A model-based approach requires tooling to generate code for you. Microsoft provides such tooling in .NET’s Entity Framework. Many other popular Web frameworks in other languages also provide such tooling. To help bootstrap you into model-based coding, CreateDGDataModel is an AVR console application that creates a model class for a given table. To be clear, this is a hack tool of the highest order! It grew out of needing several models for a very specific customer project. Time was tight and we needed many large models to be consumed by C# and an MVC application. Despite its hacky nature, the tool makes possible what otherwise probably isn’t a rational pursuit by hand.
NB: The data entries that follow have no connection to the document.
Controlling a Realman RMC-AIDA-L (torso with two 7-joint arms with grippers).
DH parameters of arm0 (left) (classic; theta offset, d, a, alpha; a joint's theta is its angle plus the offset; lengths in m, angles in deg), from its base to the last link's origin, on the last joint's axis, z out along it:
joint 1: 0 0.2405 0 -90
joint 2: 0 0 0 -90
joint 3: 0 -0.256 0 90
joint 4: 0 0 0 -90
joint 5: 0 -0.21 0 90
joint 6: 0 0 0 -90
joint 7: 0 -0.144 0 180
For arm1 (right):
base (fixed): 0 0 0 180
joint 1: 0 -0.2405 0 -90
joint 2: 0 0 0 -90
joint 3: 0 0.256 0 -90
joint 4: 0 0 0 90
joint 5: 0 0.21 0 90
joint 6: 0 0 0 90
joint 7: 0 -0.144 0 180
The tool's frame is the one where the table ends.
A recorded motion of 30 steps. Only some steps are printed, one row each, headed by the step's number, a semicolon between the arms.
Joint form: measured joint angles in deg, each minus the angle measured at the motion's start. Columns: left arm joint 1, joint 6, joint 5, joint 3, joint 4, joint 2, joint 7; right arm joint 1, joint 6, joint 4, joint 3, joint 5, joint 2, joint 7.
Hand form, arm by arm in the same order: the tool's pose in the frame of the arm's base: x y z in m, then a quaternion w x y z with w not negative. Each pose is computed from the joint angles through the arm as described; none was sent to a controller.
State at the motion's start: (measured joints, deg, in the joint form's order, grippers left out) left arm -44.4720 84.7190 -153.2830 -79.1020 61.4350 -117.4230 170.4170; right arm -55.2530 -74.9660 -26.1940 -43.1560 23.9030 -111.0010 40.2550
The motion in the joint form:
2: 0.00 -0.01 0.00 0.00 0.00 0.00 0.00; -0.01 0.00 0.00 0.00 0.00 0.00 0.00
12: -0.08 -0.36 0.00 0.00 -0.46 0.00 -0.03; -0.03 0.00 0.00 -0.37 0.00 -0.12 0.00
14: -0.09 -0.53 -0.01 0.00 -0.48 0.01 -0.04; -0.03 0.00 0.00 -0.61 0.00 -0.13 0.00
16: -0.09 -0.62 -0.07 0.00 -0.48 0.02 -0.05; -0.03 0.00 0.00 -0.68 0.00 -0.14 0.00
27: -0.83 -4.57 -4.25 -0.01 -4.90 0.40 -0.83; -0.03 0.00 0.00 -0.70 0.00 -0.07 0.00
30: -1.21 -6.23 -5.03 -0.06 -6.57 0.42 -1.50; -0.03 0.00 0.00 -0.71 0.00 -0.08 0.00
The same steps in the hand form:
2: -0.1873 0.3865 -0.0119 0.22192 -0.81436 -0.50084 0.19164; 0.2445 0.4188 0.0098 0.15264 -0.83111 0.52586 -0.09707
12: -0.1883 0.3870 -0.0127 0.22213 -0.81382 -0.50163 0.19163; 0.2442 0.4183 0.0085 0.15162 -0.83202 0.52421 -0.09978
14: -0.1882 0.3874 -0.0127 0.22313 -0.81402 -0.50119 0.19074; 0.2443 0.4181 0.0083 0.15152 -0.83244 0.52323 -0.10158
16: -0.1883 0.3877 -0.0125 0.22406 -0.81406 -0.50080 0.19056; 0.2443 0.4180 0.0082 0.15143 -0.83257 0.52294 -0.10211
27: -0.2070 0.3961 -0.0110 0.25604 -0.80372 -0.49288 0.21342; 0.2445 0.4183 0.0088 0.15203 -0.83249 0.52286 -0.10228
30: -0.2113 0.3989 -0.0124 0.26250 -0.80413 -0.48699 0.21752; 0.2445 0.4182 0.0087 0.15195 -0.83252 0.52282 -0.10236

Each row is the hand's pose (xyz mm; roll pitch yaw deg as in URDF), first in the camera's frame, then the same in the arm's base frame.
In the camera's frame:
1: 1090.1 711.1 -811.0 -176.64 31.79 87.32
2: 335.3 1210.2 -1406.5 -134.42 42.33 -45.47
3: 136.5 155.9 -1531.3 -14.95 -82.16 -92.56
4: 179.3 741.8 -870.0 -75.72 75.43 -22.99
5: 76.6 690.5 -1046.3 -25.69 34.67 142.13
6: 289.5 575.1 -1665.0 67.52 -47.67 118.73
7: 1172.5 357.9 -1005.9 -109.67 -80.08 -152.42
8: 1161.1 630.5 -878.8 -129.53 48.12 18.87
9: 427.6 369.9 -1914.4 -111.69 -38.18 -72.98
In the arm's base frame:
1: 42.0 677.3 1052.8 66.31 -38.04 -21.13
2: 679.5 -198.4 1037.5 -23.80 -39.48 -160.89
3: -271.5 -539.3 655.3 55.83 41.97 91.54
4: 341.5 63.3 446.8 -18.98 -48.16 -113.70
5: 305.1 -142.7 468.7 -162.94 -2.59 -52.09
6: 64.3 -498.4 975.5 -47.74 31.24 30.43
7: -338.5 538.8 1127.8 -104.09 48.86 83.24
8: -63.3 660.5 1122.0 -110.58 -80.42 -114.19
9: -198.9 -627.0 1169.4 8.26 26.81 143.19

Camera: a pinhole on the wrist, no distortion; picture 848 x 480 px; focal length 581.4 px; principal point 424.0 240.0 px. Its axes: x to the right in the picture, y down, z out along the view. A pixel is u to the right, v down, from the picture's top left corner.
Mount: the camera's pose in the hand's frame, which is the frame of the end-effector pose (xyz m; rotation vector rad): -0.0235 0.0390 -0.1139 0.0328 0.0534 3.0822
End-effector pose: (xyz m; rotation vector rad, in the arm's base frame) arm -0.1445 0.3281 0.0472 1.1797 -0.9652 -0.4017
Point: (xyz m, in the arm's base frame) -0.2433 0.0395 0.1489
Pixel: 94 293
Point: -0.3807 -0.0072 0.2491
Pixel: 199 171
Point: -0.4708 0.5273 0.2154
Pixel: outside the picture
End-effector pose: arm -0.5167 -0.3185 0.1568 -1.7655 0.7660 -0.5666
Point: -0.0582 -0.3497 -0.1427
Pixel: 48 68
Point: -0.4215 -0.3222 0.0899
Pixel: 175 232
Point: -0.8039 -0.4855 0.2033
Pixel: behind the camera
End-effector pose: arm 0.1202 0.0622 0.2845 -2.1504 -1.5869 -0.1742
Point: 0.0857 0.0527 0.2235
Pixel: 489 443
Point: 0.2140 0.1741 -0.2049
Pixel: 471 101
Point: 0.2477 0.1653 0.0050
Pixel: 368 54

CreateDGDataModel is run from the command line.
It requires four arguments:
  1. -d or –database-name
  2. -l or –library-name
  3. -f or –file-name
  4. -c or –class-name
Using the same table as described in Figure 2a, CreateDGDataModel produces this source: Figure 6. Code produced by CreateDGDataModel The generated code is placed on the clipboard, for pasting directly into your project. CreateDGDataModel creates two important chunks of code:
1. It produces the model definition
This provides the main body of the data model–the file buffer.
2. It produces model “setter” and “getter” routines
It’s not enough to produce the buffer, you also need routines to move data to a model and move it from a model. These two routines do that. Alas, because of the global nature of an AVR DclDiskFile, there isn’t an effective way to pass a reference of the record format to these routines. You’ve got two choices to resolve this: either copy the “getter” and settings to your AVR class where the DclDiskFile is declared or use this class as a bootstrap class and the DclDiskFile and the necessary file IO routines to the class. I told you it was hacky! But for AVR coders needing to move data to and from C# for MVC (and other) uses, it is quite serviceable. As I said at the beginning, a model-based approach isn’t necessary to be highly productive with ASNA Visual RPG. The proven, and relatively simple, Memory File/DataSet model does a great job within the boundaries of AVR. However, if you’re crossing language barriers working with a C# team or using some C# yourself, sometimes you need to use a model-based approach. Now you can!